Seriously though, I don't much care for road hunting other than to locate birds and to find good fields to work. As silly as it may sound i really look forward to fall so I can get some much needed exercise and enjoy the walks with friends in the fields.

Just my two cents

Bob


----------



## flytier231 (Nov 1, 2005)

'scuse my ignorance, but I'm not from your area, so you can really jump out of your vehicle with a loaded shotgun and blast pheasants in the ditch!? WOW! What a difference a couple of states away makes! In WI it is illegal to hunt and shoot within 50 ft. of the centerline of a paved road. Guns must be in a zippered, or tied case in a vehicle. Unloaded of course. Here's where it gets really sticky: if I put my gun in the case while the case is IN the car, it is considered to be the same as having an uncased gun in the car, and illegal! You have to take the case out of the car to put the gun inside of it. That part comes under the category of "life is too short", or, not short enough for the person who thought that one up! Read the rules carefully if you come here to hunt!
To road hunting - I like Jiffy's comments about a guy being able to hunt the ditches if he has no access to private land, esp. since that will be my situation if I can do a short trip to ND to try and get my dog on some birds this fall. But just doing the jump and blast would be frowned upon here by most landowners even on the back roads where the 50 ft. doesn't apply. Seems like a pretty desperate and potentially dangerous way to get a bird. Besides, where's the "sport". If you want meat, sell your gun and buy chicken. It would be cheaper. 
Hey, I don't mean to offend anyone, but anyone who really "hunts" the totally "jump and blast" method, well, I guess I don't care if I offend them!
If I'm back again, I'll work on more brevity!


----------



## WingedShooter7 (Oct 28, 2005)

^^^dang thats gotta suck^^^


----------



## flytier231 (Nov 1, 2005)

It'd mainly suck if I got ticketed for violating. I've been lucky, and lately smart enough to case the gun outside the car.

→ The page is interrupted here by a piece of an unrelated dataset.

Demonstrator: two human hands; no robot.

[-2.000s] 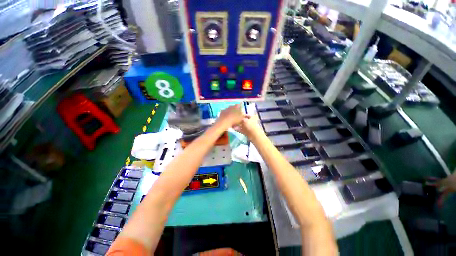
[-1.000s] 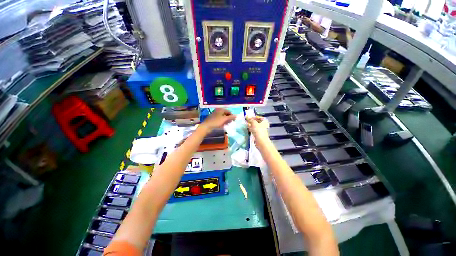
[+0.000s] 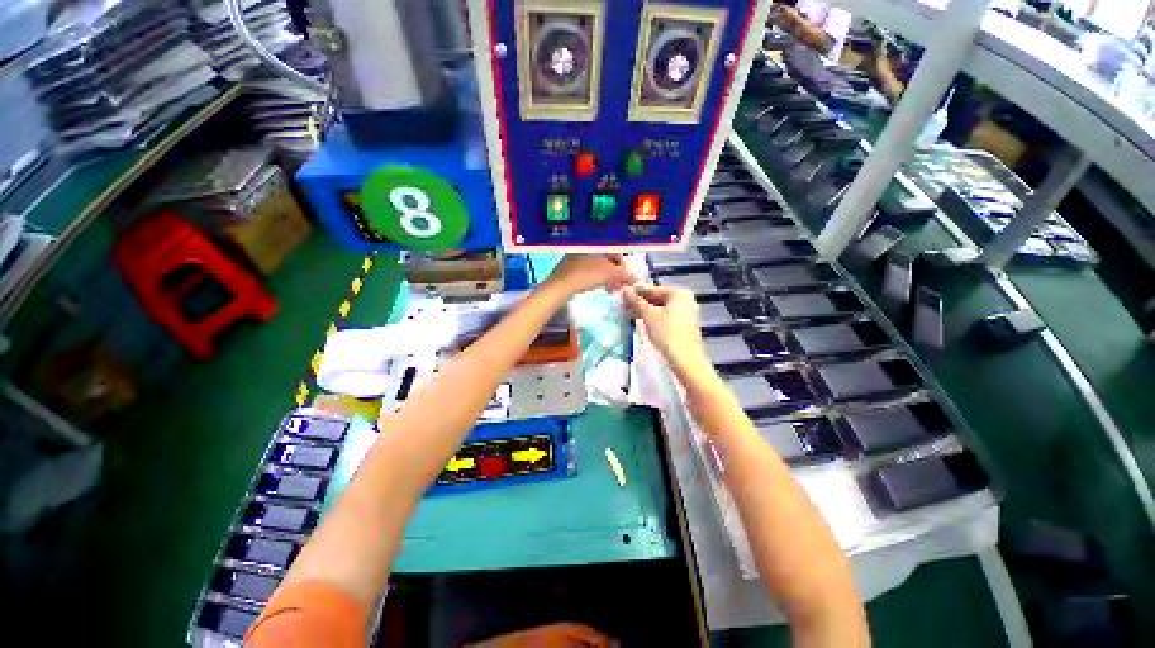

Good news, for me anyway : my trip to ND is ON for next weekend. Hope we can find birds in more places than the ditches! My dog would resent the "jump and blast" style!


----------



## WingedShooter7 (Oct 28, 2005)

hope you have fun I myself and my dad and grandpa are going also this wknd in SD


----------



## MossyMO (Feb 12, 2004)

In ND you can legally have a loaded magazine or a receiver in the vehicle uncased on a non-paved road, the chamber has to be empty.


----------



## WingedShooter7 (Oct 28, 2005)

yeah in SD i put them in the magazine and then put a shell in after i exit the vehicle


----------



## aztec (Oct 27, 2005)

This has been an interesting discussion. As noted by another poster, road hunting in our state is essentially illegal already. What are the road hunting regulations in North Dakota and South Dakota pertaining to the situation where you see a pheasant in the ditch and then get out and try to have the dog put him up?


----------



## WingedShooter7 (Oct 28, 2005)

no time for dog just run into the ditch and flush him and then shoot him


----------